**Information supplied:**
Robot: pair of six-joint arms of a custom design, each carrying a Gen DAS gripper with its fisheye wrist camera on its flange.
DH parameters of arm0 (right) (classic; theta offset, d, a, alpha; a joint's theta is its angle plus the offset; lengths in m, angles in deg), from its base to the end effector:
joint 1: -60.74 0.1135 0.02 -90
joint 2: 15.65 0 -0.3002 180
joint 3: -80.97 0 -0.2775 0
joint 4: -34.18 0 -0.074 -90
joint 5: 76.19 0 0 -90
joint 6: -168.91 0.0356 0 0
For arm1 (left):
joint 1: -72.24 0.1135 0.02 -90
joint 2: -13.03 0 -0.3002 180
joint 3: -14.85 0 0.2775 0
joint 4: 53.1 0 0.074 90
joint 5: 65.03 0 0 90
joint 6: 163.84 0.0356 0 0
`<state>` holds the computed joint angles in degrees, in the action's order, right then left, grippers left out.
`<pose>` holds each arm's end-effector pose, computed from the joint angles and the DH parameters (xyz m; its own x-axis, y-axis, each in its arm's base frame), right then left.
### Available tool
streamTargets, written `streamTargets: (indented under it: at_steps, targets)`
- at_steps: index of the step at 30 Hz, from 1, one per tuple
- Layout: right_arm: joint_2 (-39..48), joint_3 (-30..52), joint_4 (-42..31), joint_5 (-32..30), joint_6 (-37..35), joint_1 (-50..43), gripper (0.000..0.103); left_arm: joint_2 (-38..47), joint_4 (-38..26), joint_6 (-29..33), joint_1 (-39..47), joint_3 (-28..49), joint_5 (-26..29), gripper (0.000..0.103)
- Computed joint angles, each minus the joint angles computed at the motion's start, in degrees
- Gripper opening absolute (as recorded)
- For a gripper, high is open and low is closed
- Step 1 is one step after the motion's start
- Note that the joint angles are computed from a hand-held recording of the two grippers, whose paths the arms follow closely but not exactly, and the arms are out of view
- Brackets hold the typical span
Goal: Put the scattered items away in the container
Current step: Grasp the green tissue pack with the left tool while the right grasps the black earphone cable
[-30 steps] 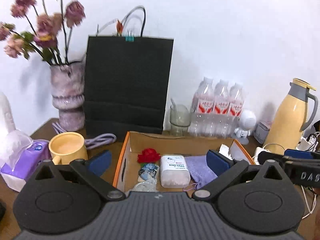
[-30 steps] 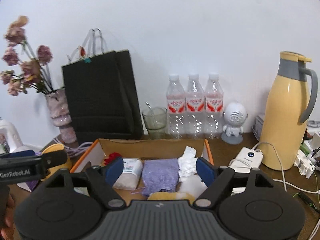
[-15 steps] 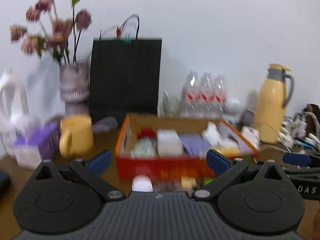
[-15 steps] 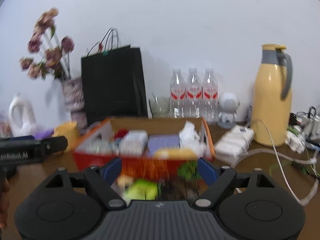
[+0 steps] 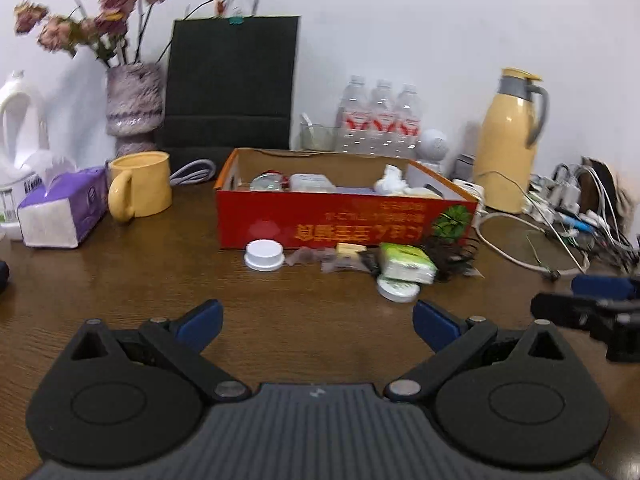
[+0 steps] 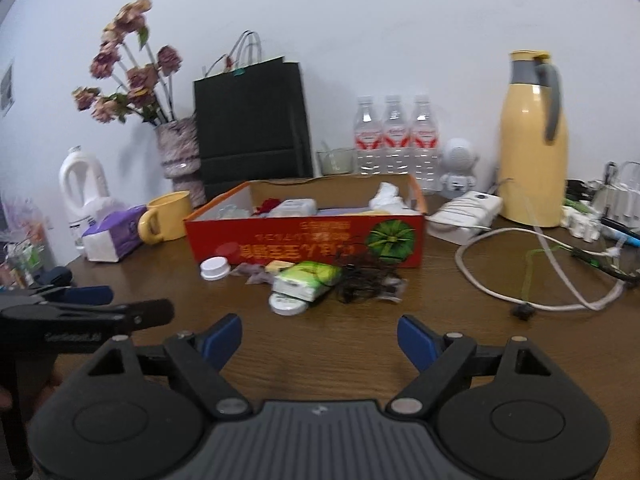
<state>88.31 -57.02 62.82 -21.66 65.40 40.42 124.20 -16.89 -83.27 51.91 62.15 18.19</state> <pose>0.2969 -0.0879 0.1034 -0.4606 -0.0323 -0.8870 -0.2875 0.9509 0.1146 0.3273 -0.1168 0.0935 -0.4699 0.0006 -0.8827 0.1723 0.9808 -0.0911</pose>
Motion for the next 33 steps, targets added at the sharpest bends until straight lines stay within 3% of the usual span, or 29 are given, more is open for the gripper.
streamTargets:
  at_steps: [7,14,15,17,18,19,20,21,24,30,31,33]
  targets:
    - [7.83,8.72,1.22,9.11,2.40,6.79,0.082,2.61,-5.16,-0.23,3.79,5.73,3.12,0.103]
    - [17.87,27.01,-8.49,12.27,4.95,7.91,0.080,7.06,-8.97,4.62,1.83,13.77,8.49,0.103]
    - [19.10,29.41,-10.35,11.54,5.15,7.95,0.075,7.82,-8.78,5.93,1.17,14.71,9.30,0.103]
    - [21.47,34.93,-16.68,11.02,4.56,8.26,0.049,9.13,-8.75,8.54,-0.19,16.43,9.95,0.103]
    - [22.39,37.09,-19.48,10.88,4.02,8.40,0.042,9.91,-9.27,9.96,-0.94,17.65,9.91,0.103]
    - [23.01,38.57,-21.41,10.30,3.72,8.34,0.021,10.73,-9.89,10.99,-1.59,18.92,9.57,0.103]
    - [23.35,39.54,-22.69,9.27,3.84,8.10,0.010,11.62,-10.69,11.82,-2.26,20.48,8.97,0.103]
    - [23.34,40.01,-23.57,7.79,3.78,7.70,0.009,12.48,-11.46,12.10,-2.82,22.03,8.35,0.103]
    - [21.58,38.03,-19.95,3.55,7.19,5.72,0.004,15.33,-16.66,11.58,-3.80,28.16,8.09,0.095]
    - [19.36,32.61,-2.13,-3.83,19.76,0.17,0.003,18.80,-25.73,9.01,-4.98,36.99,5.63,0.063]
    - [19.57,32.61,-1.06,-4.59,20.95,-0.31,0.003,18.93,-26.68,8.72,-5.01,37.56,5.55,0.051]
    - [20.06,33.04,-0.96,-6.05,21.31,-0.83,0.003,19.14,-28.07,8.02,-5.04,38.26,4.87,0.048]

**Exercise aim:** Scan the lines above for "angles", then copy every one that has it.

**Response:**
DH parameters of arm0 (right) (classic; theta offset, d, a, alpha; a joint's theta is its angle plus the offset; lengths in m, angles in deg), from its base to the end effector:
`<state>` holds the computed joint angles in degrees, in the action's order, right then left, grippers left out.
`<pose>` holds each arm's end-effector pose, computed from the joint angles and the DH parameters (xyz m; its own x-axis, y-axis, each in its arm's base frame), right then left.
- Computed joint angles, each minus the joint angles computed at the motion's start, in degrees
- Note that the joint angles are computed from a hand-held recording of the two grippers, whose paths the arms follow closely but not exactly, and the arms are out of view

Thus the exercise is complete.